→ ABOUT THIS TASK
Give back every line of the data below exactly.

[Records from a collection]
--- START ---
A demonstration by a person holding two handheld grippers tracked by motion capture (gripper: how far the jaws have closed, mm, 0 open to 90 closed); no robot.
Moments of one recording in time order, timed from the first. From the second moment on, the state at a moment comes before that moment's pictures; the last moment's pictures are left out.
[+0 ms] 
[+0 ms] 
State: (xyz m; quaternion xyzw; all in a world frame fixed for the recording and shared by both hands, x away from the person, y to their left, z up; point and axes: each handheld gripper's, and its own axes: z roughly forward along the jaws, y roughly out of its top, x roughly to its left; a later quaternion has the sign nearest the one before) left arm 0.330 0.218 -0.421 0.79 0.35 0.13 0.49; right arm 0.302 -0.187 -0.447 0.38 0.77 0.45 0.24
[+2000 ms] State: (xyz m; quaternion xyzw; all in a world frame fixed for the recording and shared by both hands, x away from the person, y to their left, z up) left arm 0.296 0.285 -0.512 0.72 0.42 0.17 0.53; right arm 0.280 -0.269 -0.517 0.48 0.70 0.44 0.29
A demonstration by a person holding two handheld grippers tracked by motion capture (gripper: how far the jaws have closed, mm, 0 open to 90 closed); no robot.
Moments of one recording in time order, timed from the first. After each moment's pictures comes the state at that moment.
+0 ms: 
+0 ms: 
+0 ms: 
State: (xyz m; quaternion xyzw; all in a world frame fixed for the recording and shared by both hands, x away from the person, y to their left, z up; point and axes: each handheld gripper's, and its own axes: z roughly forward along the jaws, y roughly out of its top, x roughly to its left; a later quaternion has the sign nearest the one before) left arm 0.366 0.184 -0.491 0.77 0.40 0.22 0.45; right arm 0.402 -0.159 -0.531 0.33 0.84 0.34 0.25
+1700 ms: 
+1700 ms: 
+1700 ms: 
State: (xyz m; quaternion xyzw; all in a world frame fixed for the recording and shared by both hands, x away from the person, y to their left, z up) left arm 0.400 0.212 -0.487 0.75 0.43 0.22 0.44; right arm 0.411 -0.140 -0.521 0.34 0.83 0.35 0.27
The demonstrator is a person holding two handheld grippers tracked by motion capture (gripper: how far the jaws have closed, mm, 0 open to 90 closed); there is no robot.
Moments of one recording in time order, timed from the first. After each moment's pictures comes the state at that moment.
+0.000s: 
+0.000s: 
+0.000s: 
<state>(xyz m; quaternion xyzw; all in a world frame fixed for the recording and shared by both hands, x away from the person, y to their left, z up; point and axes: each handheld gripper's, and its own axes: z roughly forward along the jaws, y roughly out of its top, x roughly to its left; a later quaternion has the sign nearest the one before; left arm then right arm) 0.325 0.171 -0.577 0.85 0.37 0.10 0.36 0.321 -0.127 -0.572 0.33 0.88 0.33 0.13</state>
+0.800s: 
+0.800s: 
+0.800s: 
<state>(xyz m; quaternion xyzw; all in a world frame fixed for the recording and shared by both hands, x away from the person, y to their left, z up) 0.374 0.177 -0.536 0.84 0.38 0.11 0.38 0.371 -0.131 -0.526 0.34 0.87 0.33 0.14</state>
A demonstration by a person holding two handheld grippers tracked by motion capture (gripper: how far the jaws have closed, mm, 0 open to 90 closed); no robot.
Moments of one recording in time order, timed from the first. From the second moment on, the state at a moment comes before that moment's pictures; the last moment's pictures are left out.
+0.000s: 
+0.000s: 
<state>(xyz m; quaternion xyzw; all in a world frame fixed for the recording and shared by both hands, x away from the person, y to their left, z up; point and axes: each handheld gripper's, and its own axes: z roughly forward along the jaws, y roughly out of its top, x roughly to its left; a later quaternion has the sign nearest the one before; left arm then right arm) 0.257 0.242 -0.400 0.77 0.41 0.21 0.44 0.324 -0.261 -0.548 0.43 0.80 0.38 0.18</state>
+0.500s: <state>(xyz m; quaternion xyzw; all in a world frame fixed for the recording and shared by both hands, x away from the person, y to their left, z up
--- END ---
→ WORKED SOLUTION
A demonstration by a person holding two handheld grippers tracked by motion capture (gripper: how far the jaws have closed, mm, 0 open to 90 closed); no robot.
Moments of one recording in time order, timed from the first. From the second moment on, the state at a moment comes before that moment's pictures; the last moment's pictures are left out.
[+0 ms] 
[+0 ms] 
State: (xyz m; quaternion xyzw; all in a world frame fixed for the recording and shared by both hands, x away from the person, y to their left, z up; point and axes: each handheld gripper's, and its own axes: z roughly forward along the jaws, y roughly out of its top, x roughly to its left; a later quaternion has the sign nearest the one before) left arm 0.330 0.218 -0.421 0.79 0.35 0.13 0.49; right arm 0.302 -0.187 -0.447 0.38 0.77 0.45 0.24
[+2000 ms] State: (xyz m; quaternion xyzw; all in a world frame fixed for the recording and shared by both hands, x away from the person, y to their left, z up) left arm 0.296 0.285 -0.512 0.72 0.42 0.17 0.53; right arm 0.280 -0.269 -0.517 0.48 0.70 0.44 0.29
A demonstration by a person holding two handheld grippers tracked by motion capture (gripper: how far the jaws have closed, mm, 0 open to 90 closed); no robot.
Moments of one recording in time order, timed from the first. After each moment's pictures comes the state at that moment.
+0 ms: 
+0 ms: 
+0 ms: 
State: (xyz m; quaternion xyzw; all in a world frame fixed for the recording and shared by both hands, x away from the person, y to their left, z up; point and axes: each handheld gripper's, and its own axes: z roughly forward along the jaws, y roughly out of its top, x roughly to its left; a later quaternion has the sign nearest the one before) left arm 0.366 0.184 -0.491 0.77 0.40 0.22 0.45; right arm 0.402 -0.159 -0.531 0.33 0.84 0.34 0.25
+1700 ms: 
+1700 ms: 
+1700 ms: 
State: (xyz m; quaternion xyzw; all in a world frame fixed for the recording and shared by both hands, x away from the person, y to their left, z up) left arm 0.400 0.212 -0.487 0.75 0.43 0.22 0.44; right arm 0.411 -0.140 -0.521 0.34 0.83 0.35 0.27
The demonstrator is a person holding two handheld grippers tracked by motion capture (gripper: how far the jaws have closed, mm, 0 open to 90 closed); there is no robot.
Moments of one recording in time order, timed from the first. After each moment's pictures comes the state at that moment.
+0.000s: 
+0.000s: 
+0.000s: 
<state>(xyz m; quaternion xyzw; all in a world frame fixed for the recording and shared by both hands, x away from the person, y to their left, z up; point and axes: each handheld gripper's, and its own axes: z roughly forward along the jaws, y roughly out of its top, x roughly to its left; a later quaternion has the sign nearest the one before; left arm then right arm) 0.325 0.171 -0.577 0.85 0.37 0.10 0.36 0.321 -0.127 -0.572 0.33 0.88 0.33 0.13</state>
+0.800s: 
+0.800s: 
+0.800s: 
<state>(xyz m; quaternion xyzw; all in a world frame fixed for the recording and shared by both hands, x away from the person, y to their left, z up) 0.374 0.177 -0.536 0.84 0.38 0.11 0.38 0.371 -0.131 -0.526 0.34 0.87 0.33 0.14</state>
A demonstration by a person holding two handheld grippers tracked by motion capture (gripper: how far the jaws have closed, mm, 0 open to 90 closed); no robot.
Moments of one recording in time order, timed from the first. From the second moment on, the state at a moment comes before that moment's pictures; the last moment's pictures are left out.
+0.000s: 
+0.000s: 
<state>(xyz m; quaternion xyzw; all in a world frame fixed for the recording and shared by both hands, x away from the person, y to their left, z up; point and axes: each handheld gripper's, and its own axes: z roughly forward along the jaws, y roughly out of its top, x roughly to its left; a later quaternion has the sign nearest the one before; left arm then right arm) 0.257 0.242 -0.400 0.77 0.41 0.21 0.44 0.324 -0.261 -0.548 0.43 0.80 0.38 0.18</state>
+0.500s: <state>(xyz m; quaternion xyzw; all in a world frame fixed for the recording and shared by both hands, x away from the person, y to their left, z up

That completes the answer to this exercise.